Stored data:
※ ※ ※

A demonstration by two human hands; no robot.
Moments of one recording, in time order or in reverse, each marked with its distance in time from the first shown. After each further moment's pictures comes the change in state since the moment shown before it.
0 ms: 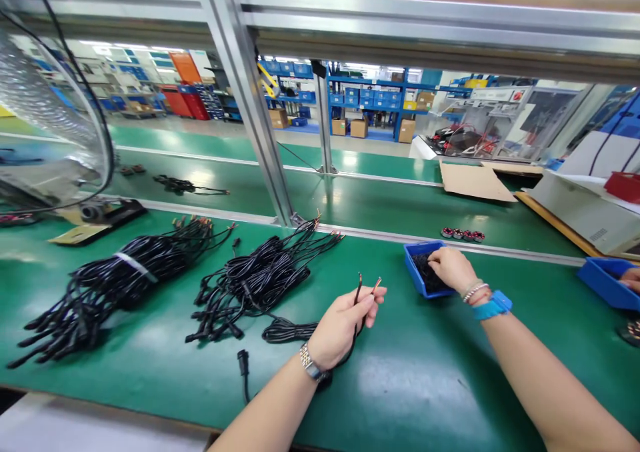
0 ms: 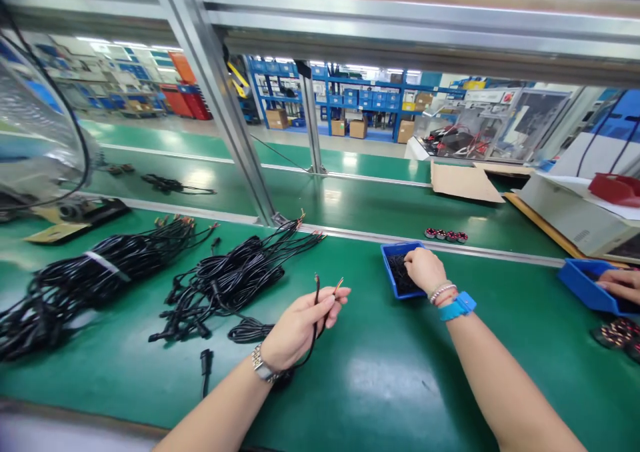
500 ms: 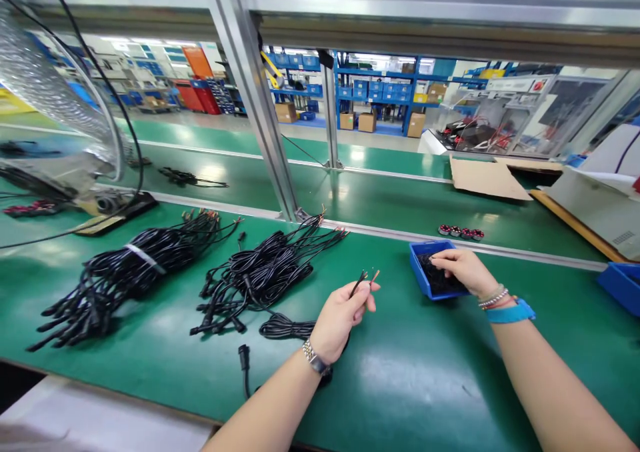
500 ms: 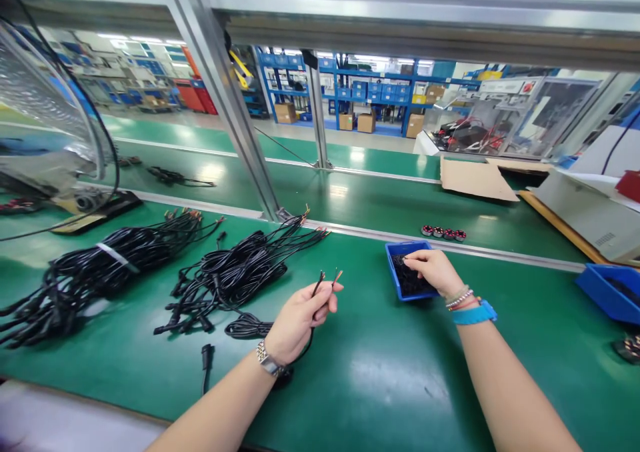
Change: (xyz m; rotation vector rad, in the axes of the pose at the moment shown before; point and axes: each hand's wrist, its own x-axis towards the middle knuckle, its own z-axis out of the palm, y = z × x) left_hand 0.009 0.000 -0.006 0.038 0.185 -0.016; right_hand -0.005 0.008 -0.001 0.899 -0.073 0.045
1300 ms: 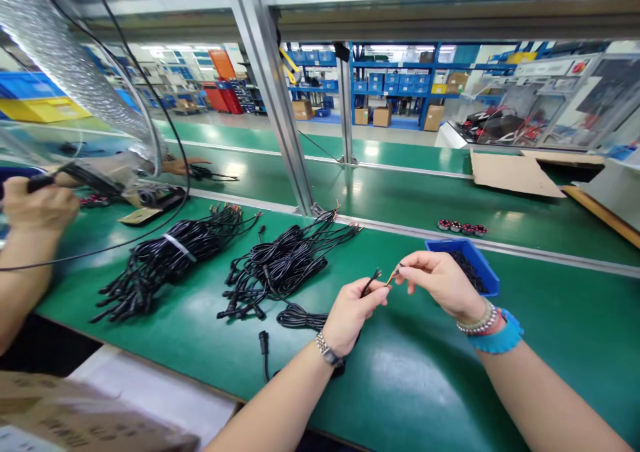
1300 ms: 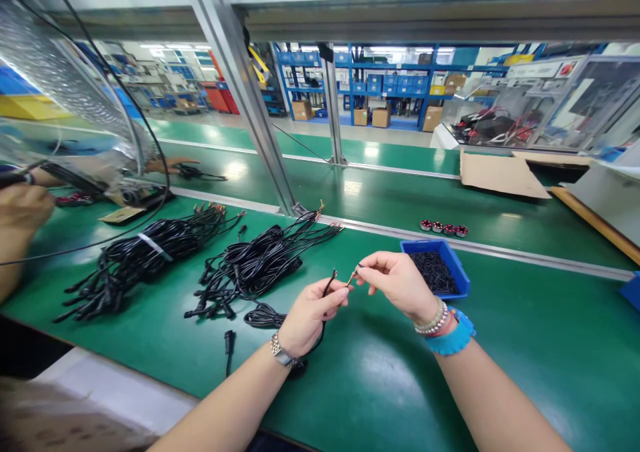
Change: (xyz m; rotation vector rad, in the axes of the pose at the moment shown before) left_hand -0.001 -0.001 -0.003 0.080 0.028 0.058; right_hand -0.043 -0.095 0.067 0.343 -0.314 -0.235
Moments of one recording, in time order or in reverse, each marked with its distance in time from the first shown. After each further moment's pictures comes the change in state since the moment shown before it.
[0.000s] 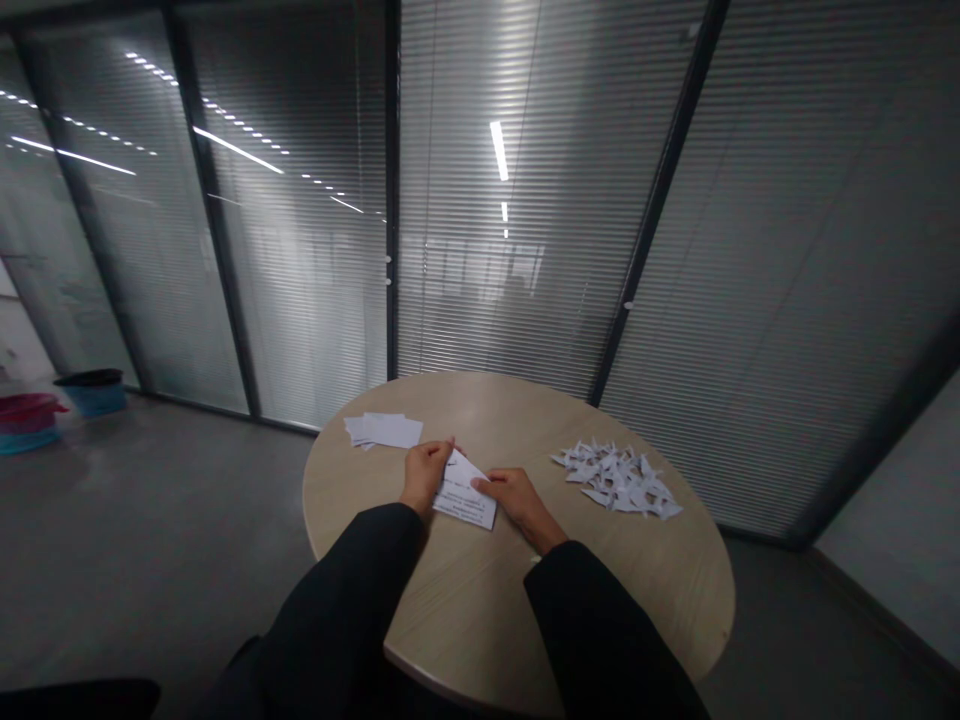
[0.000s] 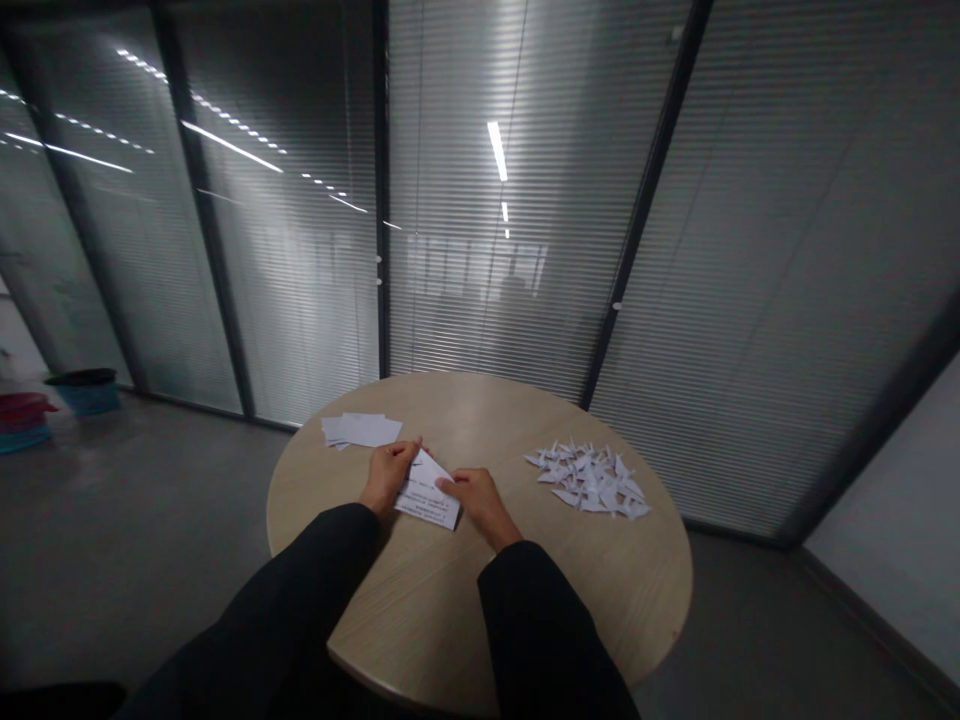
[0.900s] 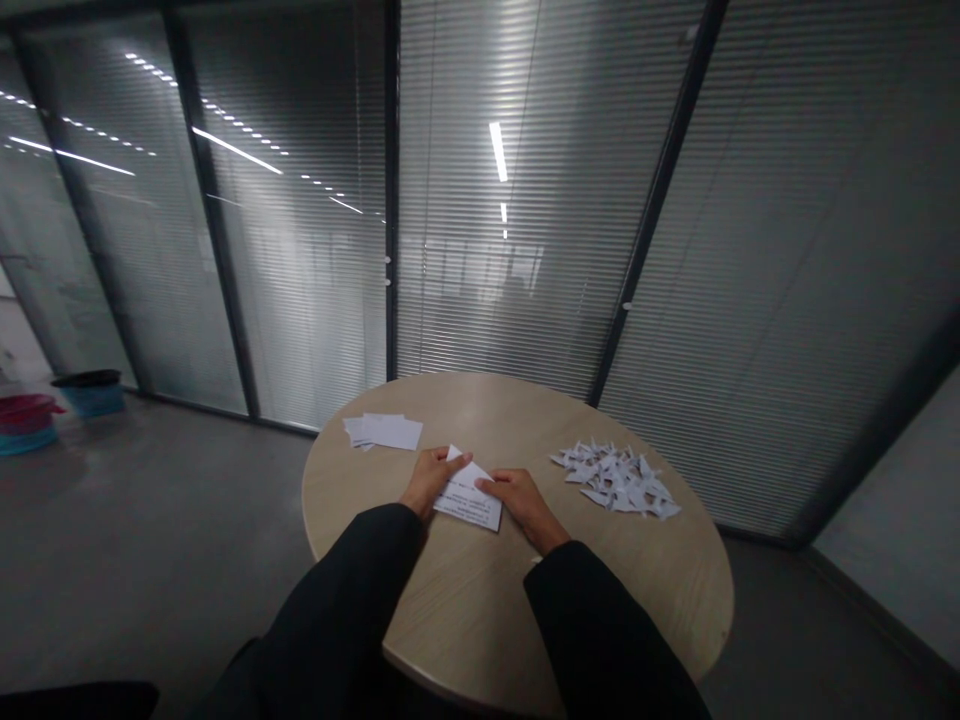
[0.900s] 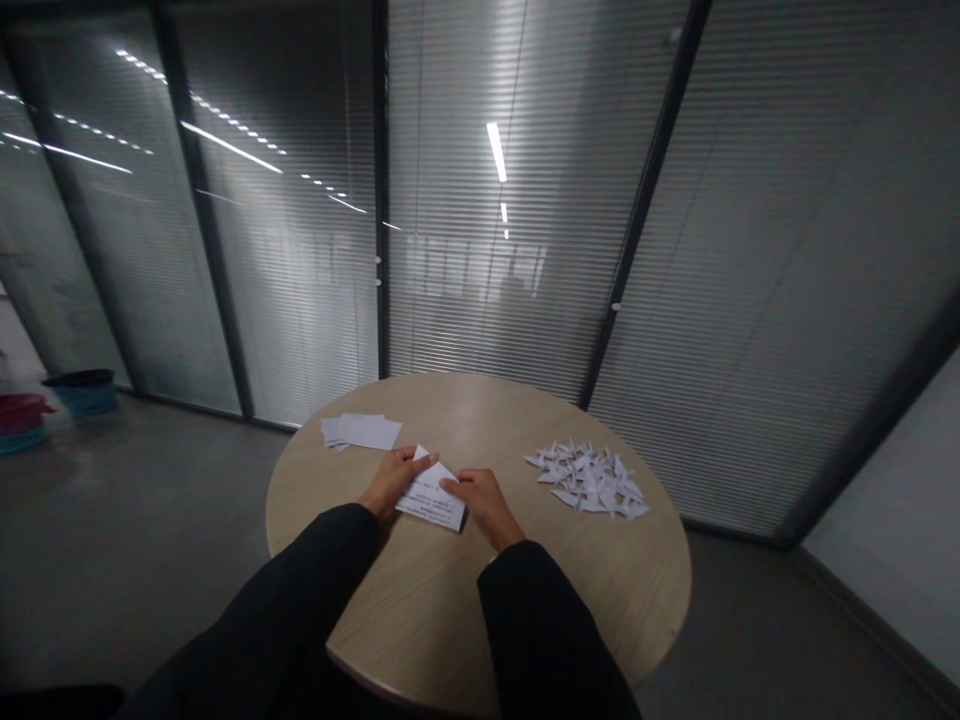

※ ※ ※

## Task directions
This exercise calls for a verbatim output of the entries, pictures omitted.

## Answer to this task
A demonstration by two human hands; no robot.
Moments of one recording, in time order or in reverse, each marked with its distance in time from the first shown. After each further moment's pictures comes the change in state since the moment shown before it.
0 ms: 
0 ms: 
500 ms: 
500 ms: 
Change: (xyz m; rotation vector rad, in the axes of the pose at the moment shown before; point and axes: each hand's wrist, its own x-axis towards the middle knuckle, its own z-axis out of the palm, y = z × x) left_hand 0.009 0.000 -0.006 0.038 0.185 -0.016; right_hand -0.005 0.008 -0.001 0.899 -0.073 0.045
1300 ms: 
1300 ms: 
Change: (xyz m; rotation vector rad, in the axes of the pose at the moment shown before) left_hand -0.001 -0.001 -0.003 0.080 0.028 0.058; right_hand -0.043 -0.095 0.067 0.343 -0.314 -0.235
Moments of one recording, in time order or in reverse, each marked with its distance in time from the first shown. After each further moment's pictures comes the change in state since the moment shown before it.
[0.000s] 
[0.000s] 
[0.900s] 
[0.900s] 

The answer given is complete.